Кулаки и подкулачники, сидевшие с отцом, не держали никакой обиды на государство: свою беду они воспринимали как свалившуюся Бог весть откуда и за что Божью кару, которая никак не затронула основного – народного единства.

Так что, господа отщепенцы (евреи), оставьте ваши патетические возгласы, что вы всей душой с народом, а ненавидите только антинародную верхушку, – верхушка не бывает антинародной. То пустяковое обстоятельство, что она морит народ голодом и истребляет в войнах и других великих свершениях, не имеет ровно никакого значения. Главное – верхушка всегда стоит за единство и отбраковывает чужаков.

Противопоставляя себя правящей верхушке, отец, не заметив того, противопоставил себя и народу и тем самым навеки и бесповоротно вернулся в извергнувшее его когда-то еврейское лоно.

Переправленный в конце концов в русское село, отец, хотя и любивший всякую работу, выполняемую сообща, вдруг по какому-то озарению взялся за учительство – чтобы уже не расставаться с ним до конца дней.
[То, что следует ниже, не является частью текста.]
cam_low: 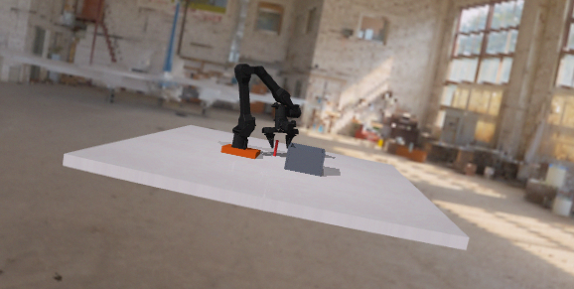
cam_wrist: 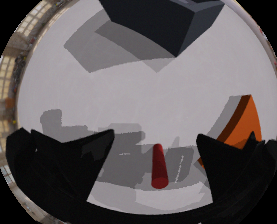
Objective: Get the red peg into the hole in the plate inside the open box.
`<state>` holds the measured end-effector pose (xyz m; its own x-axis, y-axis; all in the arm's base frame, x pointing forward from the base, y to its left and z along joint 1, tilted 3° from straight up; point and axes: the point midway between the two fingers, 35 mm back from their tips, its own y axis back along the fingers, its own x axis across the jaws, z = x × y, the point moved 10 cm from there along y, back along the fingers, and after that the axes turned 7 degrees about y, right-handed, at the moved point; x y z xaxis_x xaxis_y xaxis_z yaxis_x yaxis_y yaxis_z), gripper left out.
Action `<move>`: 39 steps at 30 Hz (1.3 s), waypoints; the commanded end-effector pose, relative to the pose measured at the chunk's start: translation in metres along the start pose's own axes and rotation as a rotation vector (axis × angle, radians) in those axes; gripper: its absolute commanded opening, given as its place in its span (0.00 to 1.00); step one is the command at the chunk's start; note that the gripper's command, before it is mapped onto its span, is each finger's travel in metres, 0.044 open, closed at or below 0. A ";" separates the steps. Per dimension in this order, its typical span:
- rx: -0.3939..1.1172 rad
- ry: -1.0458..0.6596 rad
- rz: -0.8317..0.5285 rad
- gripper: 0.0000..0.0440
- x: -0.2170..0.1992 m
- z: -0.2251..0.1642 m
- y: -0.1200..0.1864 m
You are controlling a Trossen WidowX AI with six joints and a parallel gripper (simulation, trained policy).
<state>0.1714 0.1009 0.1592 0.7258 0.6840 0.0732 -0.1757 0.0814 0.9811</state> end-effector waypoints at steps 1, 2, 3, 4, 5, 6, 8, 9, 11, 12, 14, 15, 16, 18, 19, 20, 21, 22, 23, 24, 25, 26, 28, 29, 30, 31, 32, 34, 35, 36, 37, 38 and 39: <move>0.010 -0.015 0.014 0.98 -0.001 -0.005 -0.010; 0.012 -0.020 0.017 0.96 -0.001 -0.006 -0.013; 0.016 -0.027 0.019 0.92 -0.002 -0.007 -0.016; 0.021 -0.033 0.020 0.86 -0.002 -0.007 -0.018; 0.027 -0.039 0.018 0.81 -0.003 -0.008 -0.020; 0.034 -0.044 0.015 0.75 -0.004 -0.009 -0.021; 0.049 -0.049 0.012 0.63 -0.004 -0.009 -0.021; 0.057 -0.049 0.013 0.57 -0.005 -0.009 -0.021; 0.073 -0.050 0.014 0.45 -0.005 -0.009 -0.021; 0.082 -0.050 0.013 0.39 -0.005 -0.009 -0.022; 0.098 -0.050 0.013 0.27 -0.006 -0.008 -0.022; 0.106 -0.049 0.013 0.21 -0.006 -0.008 -0.022; 0.113 -0.049 0.013 0.15 -0.006 -0.007 -0.022; 0.127 -0.048 0.011 0.04 -0.007 -0.006 -0.023; 0.132 -0.048 0.009 0.00 -0.007 -0.005 -0.023; 0.119 -0.043 0.014 0.00 -0.007 -0.003 -0.021; 0.107 -0.037 0.020 0.00 -0.006 -0.002 -0.019; 0.095 -0.031 0.025 0.00 -0.006 0.000 -0.016; 0.085 -0.024 0.028 0.00 -0.006 0.002 -0.013; 0.074 -0.017 0.031 0.00 -0.006 0.004 -0.010; 0.064 -0.009 0.033 0.00 -0.006 0.006 -0.007; 0.054 -0.001 0.034 0.00 -0.006 0.008 -0.004; 0.034 0.012 0.032 0.00 -0.007 0.012 0.002; 0.023 0.019 0.033 0.00 -0.007 0.015 0.006; 0.012 0.025 0.034 0.00 -0.006 0.017 0.010; 0.002 0.029 0.034 0.00 -0.006 0.020 0.014; -0.008 0.033 0.034 0.00 -0.006 0.023 0.018; -0.028 0.037 0.032 0.00 -0.006 0.029 0.025; -0.037 0.038 0.032 0.00 -0.006 0.032 0.029; -0.045 0.038 0.031 0.00 -0.006 0.036 0.032; -0.054 0.038 0.030 0.00 -0.006 0.039 0.036; -0.062 0.037 0.028 0.00 -0.006 0.042 0.039; -0.070 0.036 0.027 0.00 -0.006 0.046 0.043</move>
<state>0.1870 0.0713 0.2006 0.6972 0.7107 0.0938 -0.2292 0.0971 0.9685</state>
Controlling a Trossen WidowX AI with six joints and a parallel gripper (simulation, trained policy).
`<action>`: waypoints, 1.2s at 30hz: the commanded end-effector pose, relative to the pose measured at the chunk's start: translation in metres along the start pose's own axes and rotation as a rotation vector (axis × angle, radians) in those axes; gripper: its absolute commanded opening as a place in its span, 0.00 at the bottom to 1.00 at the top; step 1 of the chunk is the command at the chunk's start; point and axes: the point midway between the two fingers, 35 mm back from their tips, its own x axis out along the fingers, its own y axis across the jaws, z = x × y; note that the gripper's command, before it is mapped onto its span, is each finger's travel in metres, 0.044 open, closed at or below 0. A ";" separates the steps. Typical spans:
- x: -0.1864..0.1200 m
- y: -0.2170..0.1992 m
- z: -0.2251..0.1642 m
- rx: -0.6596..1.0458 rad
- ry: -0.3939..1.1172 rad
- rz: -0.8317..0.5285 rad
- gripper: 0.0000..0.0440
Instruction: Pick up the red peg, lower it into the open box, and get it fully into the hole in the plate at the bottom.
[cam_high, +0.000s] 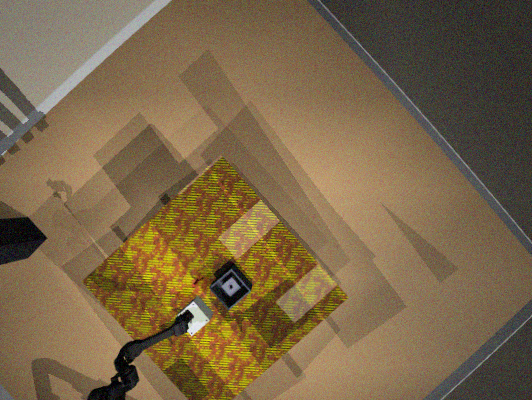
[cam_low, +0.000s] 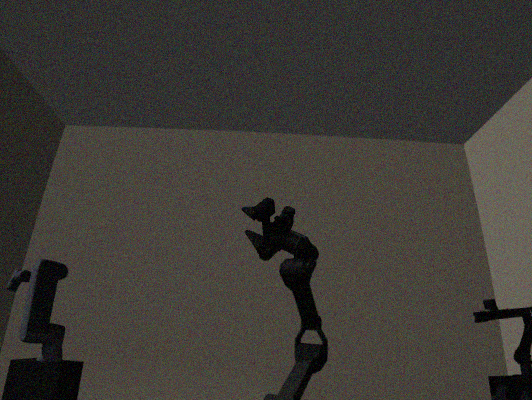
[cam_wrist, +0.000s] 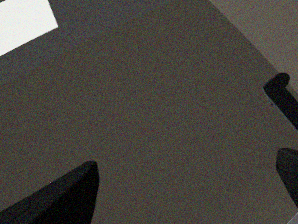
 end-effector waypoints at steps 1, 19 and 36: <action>0.000 0.005 -0.005 -0.014 0.010 0.014 0.94; -0.066 0.159 -0.165 -0.262 0.318 0.491 1.00; -0.202 0.209 -0.293 -0.492 0.662 0.915 1.00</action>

Для этого он и был предназначен, по своим вкусам он был гораздо ближе к детям, чем к нам с вами. Идеологически ответственную историю ему не доверили, но преподавать в немецком окружении немецкий язык взяли охотно. Евреи всегда торгуют чужим – даже и свой идиш они выкрали у каких-то верхнесилезских не то нижнесаксонских немцев. Правда, литературный немецкий язык отец перенимал уже у еврея Гейне, паразитировавшего на немецкой культуре посредством немецкой народной песни «Лорелея».

И все-таки он, пришелец, оказался более своим, чем немецкие туземцы: директиву переселиться в Северный Казахстан немцы получили на несколько месяцев раньше, чем он. Более того, тайно готовясь к операции, партийная головка нашла возможным включить и его в группу догляда за оставленным имуществом. В ушах засел тоскливый кошачий мяв в пустом селе, а в глазах – валяющиеся повсюду бараньи головы – едой запасались срочно, по-военному.

Несмотря ни на что, отец все еще оставался эдемцем, поскольку не увидел ничего странного в том, что сотни тысяч людей, без даже попытки установить хоть чью-то личную вину, роевым образом лишались своего добра и в теплушках, где самым слабым полагалось вымереть, переправлялись в такие места, где могли вымереть уже и не очень слабые. Удивительным ему показался только порядок в опустелых домах: все лежит где положено (в двух-трех графин был пробит аккуратным ударом сбоку), в погребе – очень чистая картошка и квашеная капуста, в лучшей комнате на видном месте – «Краткий курс ВКП(б)» и Библия – обе священные книги на немецком языке, Лютер, Гете, иногда Лессинг.